More businesses are asking for financial systems that provide real-time data feeds and updates of expenditures and sales, says Renee Lorton, senior VP and general manager of financial-management solutions at PeopleSoft. "Surprises are no longer tolerated after the close of the quarter, so the business managers need to have the information throughout the quarter so they can ensure their numbers are right," says Lorton, who's also a certified public accountant.

Tax Technologies Inc., a Haworth, N.J., taxation and accounting software developer, suggests that an Internet-based document depository could allow all documents used in the auditing process to be reviewed in real time by a company's auditors, management, and board of directors. Currently, most boards don't see the numbers until just a few days before the final report must be sent to the SEC. Jeff Wenger, VP and chief technology officer at Tax Technologies, says his company's approach lets all parties ask questions as the auditing process moves forward, producing more accurate data more quickly.
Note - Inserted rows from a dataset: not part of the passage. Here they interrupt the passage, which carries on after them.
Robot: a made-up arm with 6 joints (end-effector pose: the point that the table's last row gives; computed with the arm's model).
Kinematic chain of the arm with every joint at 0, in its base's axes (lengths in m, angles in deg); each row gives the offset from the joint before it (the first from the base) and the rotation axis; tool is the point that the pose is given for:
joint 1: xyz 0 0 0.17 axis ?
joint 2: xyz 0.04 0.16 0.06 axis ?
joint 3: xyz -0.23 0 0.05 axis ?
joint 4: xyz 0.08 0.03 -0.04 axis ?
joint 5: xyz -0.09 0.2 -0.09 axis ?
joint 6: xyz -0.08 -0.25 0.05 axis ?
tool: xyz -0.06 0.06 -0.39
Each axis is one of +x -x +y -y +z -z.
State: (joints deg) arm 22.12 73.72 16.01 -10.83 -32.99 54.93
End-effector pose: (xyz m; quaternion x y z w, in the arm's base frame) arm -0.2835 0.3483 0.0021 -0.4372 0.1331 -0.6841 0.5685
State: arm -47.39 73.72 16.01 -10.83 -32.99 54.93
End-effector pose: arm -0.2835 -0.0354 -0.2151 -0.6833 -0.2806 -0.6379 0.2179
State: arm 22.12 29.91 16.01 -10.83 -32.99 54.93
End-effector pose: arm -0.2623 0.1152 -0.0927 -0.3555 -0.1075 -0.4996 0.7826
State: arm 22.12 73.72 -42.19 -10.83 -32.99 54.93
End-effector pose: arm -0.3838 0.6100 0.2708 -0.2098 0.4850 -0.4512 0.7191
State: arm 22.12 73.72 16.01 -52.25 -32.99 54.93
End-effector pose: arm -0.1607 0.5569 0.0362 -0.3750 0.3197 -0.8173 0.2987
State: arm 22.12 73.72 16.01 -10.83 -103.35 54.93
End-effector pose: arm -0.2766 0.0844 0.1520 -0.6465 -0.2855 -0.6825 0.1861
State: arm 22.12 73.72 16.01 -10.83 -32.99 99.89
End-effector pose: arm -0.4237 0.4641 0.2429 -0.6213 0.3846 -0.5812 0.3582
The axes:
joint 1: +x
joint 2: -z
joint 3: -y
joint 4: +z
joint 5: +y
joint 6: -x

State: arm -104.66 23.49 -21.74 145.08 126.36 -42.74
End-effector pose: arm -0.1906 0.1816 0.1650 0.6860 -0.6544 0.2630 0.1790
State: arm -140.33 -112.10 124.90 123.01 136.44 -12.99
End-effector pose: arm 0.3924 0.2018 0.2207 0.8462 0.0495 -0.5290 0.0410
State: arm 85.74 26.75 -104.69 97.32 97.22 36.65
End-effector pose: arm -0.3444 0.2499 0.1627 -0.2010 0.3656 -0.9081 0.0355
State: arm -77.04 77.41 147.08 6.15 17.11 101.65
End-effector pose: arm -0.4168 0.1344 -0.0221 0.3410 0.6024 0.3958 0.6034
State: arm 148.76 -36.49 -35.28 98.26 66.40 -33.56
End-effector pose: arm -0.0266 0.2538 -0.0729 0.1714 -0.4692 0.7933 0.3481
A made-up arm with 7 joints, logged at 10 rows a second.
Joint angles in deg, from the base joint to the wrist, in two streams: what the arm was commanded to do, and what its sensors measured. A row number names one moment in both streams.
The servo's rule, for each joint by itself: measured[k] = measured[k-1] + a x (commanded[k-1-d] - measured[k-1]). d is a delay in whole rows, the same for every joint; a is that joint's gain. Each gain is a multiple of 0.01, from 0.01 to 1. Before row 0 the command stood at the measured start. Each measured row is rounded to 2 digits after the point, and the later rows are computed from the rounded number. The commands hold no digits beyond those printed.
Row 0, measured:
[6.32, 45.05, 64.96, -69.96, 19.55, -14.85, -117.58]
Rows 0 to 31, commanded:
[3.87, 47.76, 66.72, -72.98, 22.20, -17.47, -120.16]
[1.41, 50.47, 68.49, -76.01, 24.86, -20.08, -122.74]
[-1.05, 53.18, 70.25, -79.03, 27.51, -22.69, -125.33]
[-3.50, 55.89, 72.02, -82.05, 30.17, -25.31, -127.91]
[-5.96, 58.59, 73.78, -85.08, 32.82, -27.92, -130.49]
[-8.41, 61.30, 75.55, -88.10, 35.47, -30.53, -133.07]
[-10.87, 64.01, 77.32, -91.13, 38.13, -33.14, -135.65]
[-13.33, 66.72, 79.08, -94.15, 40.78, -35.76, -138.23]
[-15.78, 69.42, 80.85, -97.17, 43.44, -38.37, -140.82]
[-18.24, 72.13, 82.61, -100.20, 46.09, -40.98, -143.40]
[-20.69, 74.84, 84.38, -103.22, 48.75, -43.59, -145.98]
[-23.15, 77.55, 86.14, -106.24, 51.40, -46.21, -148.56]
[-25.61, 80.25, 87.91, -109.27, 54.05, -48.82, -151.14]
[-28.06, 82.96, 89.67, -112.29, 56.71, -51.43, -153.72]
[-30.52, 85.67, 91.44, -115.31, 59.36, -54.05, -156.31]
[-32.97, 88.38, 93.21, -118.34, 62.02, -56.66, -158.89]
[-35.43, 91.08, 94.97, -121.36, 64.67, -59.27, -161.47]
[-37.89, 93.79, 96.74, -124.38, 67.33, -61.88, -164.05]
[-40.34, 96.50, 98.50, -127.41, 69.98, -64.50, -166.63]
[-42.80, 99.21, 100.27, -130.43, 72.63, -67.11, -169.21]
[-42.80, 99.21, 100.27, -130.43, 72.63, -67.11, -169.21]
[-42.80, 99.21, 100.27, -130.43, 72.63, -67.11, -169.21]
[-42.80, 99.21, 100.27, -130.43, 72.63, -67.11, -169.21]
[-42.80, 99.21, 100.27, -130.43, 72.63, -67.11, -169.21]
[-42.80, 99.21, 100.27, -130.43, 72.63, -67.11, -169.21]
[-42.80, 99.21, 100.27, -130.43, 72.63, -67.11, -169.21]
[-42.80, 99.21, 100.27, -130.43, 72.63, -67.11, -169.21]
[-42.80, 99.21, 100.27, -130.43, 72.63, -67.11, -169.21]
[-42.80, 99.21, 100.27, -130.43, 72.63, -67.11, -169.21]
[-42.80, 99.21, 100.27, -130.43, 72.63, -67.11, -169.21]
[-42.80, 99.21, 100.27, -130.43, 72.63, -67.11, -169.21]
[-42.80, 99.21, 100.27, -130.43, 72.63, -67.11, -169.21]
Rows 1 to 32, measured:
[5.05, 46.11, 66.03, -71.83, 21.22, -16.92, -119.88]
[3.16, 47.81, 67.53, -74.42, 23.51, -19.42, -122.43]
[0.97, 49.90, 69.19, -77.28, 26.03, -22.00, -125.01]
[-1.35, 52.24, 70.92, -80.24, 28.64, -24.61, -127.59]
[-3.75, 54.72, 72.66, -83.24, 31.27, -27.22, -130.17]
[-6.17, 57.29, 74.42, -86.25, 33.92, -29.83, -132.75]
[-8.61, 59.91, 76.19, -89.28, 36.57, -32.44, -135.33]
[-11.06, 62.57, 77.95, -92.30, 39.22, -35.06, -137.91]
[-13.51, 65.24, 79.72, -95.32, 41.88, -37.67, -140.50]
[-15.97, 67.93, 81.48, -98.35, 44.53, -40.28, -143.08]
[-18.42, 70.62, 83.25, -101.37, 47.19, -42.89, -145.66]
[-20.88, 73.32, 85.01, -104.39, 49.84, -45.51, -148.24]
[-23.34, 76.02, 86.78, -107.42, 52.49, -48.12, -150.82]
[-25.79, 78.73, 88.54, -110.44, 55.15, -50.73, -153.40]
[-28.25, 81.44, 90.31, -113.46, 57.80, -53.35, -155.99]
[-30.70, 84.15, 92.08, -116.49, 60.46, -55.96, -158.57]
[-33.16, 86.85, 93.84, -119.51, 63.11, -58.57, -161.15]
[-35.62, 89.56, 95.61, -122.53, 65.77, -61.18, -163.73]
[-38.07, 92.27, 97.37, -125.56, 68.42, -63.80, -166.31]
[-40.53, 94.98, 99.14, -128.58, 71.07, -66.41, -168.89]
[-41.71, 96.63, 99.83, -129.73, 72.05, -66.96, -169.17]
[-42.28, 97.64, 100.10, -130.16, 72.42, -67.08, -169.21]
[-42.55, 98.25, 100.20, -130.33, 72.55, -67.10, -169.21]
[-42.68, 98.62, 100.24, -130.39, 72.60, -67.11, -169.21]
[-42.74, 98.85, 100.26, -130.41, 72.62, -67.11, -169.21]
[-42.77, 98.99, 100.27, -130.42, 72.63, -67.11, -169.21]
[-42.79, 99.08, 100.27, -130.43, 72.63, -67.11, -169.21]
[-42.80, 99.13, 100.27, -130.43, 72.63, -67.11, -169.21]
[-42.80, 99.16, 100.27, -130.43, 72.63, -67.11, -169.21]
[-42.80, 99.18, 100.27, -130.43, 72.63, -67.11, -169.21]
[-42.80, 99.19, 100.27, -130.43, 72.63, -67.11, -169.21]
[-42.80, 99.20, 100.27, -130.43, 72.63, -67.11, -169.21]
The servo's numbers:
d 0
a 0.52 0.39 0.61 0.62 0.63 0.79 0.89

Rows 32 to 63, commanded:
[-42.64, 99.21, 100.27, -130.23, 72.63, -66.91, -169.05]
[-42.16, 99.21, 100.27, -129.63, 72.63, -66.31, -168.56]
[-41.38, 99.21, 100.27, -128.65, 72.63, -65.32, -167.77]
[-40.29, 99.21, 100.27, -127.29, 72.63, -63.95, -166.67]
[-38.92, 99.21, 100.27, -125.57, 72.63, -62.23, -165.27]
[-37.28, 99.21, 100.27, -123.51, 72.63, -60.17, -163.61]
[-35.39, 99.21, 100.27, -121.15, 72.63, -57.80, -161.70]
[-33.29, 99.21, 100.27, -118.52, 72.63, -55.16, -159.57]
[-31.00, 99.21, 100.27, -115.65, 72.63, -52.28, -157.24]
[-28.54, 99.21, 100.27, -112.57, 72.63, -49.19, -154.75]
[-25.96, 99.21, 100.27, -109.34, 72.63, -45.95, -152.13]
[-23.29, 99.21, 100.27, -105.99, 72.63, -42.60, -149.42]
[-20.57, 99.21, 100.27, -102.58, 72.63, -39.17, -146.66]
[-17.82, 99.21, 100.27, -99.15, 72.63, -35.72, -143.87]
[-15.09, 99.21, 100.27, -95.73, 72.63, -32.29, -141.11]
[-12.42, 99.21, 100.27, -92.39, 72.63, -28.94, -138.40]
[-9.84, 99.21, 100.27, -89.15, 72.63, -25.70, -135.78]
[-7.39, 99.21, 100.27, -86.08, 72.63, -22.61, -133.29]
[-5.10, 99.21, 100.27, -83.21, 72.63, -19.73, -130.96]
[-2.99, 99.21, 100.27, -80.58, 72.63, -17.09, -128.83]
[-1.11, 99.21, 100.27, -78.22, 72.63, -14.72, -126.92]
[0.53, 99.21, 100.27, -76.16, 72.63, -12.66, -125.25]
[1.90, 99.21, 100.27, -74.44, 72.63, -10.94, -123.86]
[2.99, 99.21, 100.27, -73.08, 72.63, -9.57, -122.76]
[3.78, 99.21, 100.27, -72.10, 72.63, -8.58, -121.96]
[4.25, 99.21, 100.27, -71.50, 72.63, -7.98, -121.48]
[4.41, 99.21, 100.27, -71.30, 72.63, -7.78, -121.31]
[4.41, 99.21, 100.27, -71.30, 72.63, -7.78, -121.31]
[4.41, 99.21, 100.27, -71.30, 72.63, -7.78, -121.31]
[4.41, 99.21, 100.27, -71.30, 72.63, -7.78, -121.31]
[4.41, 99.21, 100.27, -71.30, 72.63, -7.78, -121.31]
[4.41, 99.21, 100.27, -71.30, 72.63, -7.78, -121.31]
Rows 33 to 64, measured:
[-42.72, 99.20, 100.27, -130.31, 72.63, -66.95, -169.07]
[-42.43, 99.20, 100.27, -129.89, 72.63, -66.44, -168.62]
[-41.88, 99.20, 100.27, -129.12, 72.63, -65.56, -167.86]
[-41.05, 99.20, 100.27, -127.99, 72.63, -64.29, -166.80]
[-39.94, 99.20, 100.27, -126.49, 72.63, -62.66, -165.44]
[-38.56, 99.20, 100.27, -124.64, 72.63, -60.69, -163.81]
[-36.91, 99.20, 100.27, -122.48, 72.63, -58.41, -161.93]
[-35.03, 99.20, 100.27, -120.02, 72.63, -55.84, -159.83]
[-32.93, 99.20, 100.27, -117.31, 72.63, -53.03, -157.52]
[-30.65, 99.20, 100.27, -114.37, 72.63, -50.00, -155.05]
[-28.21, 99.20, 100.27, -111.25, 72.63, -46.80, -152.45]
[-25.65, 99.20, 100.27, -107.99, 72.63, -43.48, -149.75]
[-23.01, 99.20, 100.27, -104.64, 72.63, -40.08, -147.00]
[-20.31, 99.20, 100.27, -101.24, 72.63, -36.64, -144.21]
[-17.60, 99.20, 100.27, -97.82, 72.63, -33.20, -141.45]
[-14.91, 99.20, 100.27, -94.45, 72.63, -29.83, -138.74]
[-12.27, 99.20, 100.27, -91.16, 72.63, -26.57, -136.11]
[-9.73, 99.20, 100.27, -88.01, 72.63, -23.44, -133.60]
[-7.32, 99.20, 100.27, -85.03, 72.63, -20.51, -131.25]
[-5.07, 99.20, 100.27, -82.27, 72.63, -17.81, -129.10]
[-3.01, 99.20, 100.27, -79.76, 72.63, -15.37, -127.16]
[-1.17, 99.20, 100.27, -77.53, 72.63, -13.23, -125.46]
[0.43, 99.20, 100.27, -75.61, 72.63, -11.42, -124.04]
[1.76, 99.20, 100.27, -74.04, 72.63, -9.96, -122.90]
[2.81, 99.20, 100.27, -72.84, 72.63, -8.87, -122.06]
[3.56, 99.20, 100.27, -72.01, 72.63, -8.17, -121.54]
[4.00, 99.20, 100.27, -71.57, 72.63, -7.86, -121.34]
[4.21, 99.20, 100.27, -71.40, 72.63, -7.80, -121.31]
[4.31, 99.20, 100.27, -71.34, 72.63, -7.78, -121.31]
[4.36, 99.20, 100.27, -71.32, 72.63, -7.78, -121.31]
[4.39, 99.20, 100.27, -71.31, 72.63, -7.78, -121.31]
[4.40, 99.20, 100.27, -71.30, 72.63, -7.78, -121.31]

Meanwhile, the movement toward standardizing electronic financial reports using eXtensible Business Reporting Language is gaining momentum. Some 140 companies, as well as government organizations, have joined the XBRL Organization, which was founded by the American Institute of Certified Public Accountants. The XBRL language lets companies provide hyperlinks that connect numbers in financial statements to explanatory footnotes; the idea is to make financial statements easier to understand so that investors can make better-informed decisions. Reuters and Microsoft publish financial statements using XBRL.

"We're at the point now where we've sold the concept to enough parties that the people who don't adhere to it are going to have a competitive disadvantage," says Liv Watson, director of XBRL at Edgar Online Inc. and the VP of the XBRL consortium.

Technology and IT personnel can indeed help make people more aware of what's happening in a world of complicated auditing rules, but they can't solve everything, says Bob Williamson, CFO at financial services firm VFinance. "From an IT perspective, you can put in increasingly sophisticated systems and auditing tools, but they can always be overwhelmed by fraudulent activity." Yes, there is that added factor called honesty.